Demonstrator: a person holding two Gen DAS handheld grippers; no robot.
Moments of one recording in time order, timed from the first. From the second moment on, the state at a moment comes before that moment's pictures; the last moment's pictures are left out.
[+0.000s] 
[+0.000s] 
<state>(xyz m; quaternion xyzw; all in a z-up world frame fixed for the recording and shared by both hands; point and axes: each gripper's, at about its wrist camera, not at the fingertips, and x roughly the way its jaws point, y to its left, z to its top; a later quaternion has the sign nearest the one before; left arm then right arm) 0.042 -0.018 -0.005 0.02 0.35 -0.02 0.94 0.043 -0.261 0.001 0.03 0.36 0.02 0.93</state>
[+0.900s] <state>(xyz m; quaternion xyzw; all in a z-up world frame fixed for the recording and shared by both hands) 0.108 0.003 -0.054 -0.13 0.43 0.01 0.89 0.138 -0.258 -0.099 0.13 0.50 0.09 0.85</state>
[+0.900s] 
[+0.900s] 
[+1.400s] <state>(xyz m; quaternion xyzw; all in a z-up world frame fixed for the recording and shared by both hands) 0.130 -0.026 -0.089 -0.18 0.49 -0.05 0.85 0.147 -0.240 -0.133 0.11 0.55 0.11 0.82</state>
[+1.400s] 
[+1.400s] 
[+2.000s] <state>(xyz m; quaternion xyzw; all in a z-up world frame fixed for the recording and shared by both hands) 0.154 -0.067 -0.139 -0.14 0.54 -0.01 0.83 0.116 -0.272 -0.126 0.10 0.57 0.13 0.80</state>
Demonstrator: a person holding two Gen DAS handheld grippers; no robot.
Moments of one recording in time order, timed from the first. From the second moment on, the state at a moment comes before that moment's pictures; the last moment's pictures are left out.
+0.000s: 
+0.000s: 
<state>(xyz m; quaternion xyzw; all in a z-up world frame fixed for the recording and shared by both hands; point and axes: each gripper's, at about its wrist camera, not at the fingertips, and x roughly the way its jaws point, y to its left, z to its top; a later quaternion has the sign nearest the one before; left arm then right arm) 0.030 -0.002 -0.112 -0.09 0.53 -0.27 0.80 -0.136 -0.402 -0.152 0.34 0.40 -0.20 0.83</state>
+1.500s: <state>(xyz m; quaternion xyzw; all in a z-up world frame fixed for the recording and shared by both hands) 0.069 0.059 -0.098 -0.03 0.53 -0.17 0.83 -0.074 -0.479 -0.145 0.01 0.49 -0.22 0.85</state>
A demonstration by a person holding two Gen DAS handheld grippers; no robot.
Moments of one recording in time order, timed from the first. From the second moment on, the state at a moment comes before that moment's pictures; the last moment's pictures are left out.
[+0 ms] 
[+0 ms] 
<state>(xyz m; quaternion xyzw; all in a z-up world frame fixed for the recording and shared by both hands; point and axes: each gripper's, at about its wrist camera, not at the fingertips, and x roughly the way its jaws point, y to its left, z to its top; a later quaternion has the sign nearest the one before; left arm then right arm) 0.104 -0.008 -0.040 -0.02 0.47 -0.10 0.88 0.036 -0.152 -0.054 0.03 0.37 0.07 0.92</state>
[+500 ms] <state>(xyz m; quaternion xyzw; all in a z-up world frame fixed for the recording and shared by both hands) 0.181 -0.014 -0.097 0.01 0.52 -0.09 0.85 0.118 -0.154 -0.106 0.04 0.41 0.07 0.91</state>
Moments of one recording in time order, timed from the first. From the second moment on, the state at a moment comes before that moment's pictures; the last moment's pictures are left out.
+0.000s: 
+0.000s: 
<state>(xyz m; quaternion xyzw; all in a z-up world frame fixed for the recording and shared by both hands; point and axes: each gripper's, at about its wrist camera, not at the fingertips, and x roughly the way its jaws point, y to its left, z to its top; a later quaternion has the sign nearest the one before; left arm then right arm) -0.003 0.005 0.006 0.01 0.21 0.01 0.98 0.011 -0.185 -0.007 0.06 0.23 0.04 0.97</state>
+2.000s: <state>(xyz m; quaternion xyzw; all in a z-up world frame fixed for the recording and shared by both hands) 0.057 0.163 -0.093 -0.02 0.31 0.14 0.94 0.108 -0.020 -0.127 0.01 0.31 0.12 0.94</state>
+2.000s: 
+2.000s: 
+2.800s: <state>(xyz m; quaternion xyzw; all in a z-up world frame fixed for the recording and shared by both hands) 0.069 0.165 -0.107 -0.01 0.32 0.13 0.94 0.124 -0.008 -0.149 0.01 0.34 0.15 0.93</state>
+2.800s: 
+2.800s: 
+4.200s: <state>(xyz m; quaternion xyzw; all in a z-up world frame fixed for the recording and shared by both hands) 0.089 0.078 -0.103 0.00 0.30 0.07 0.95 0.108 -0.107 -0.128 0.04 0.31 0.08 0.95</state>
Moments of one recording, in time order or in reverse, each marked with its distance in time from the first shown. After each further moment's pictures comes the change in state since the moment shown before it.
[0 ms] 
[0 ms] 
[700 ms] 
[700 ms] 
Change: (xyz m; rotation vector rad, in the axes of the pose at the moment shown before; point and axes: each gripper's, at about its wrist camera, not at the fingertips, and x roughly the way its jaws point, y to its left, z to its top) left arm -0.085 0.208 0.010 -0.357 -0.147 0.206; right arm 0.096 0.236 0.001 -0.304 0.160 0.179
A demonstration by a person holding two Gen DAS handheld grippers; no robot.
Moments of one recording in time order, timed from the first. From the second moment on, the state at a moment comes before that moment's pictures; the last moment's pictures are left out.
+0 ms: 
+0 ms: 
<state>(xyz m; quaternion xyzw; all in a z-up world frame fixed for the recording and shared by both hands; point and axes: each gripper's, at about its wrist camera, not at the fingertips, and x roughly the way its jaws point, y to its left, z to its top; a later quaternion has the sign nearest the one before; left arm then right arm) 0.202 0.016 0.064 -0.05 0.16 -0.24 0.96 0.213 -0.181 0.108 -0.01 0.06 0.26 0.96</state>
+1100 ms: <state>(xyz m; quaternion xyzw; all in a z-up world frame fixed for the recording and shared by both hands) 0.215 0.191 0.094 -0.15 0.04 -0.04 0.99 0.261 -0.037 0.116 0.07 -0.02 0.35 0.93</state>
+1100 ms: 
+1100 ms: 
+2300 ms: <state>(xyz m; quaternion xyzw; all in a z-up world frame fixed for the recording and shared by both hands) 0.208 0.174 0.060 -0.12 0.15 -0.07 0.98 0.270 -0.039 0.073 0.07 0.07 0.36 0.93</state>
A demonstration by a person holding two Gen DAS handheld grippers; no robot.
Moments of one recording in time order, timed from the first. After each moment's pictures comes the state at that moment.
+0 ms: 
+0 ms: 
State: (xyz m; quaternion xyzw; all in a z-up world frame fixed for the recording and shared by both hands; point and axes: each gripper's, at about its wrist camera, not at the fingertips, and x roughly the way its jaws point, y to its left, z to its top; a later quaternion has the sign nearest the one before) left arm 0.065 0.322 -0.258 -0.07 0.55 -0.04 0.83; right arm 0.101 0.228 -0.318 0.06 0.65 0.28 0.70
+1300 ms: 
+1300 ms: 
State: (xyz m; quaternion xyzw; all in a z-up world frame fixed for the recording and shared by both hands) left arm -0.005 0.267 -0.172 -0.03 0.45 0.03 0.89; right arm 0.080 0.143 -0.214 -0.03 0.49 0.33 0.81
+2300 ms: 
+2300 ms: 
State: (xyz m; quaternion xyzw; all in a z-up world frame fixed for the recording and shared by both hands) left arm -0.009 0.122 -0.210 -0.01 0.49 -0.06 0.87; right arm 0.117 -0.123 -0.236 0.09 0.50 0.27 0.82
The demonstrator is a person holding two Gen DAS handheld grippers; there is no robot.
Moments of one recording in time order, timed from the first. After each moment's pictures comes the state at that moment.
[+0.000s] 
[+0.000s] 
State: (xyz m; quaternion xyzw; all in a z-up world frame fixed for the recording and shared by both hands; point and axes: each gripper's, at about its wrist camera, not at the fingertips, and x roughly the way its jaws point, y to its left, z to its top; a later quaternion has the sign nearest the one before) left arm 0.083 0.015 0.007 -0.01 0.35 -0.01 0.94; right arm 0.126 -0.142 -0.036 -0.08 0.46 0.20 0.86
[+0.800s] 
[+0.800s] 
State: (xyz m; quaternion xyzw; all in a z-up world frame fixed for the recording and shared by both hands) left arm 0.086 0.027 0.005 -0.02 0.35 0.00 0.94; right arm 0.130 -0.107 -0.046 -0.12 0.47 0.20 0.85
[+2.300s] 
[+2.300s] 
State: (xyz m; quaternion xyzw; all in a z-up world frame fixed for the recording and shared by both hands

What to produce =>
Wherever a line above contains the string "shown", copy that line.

Result below =>
Moments of one recording, in time order or in reverse, each marked with its distance in time from the first shown. After each further moment's pictures comes the change in state since the moment shown before it.
Change: (xyz m; rotation vector rad, in the axes of the pose at the moment shown before; point and axes: each gripper's, at about its wrist camera, not at the fingertips, and x roughly the way its jaws point, y to its left, z to its top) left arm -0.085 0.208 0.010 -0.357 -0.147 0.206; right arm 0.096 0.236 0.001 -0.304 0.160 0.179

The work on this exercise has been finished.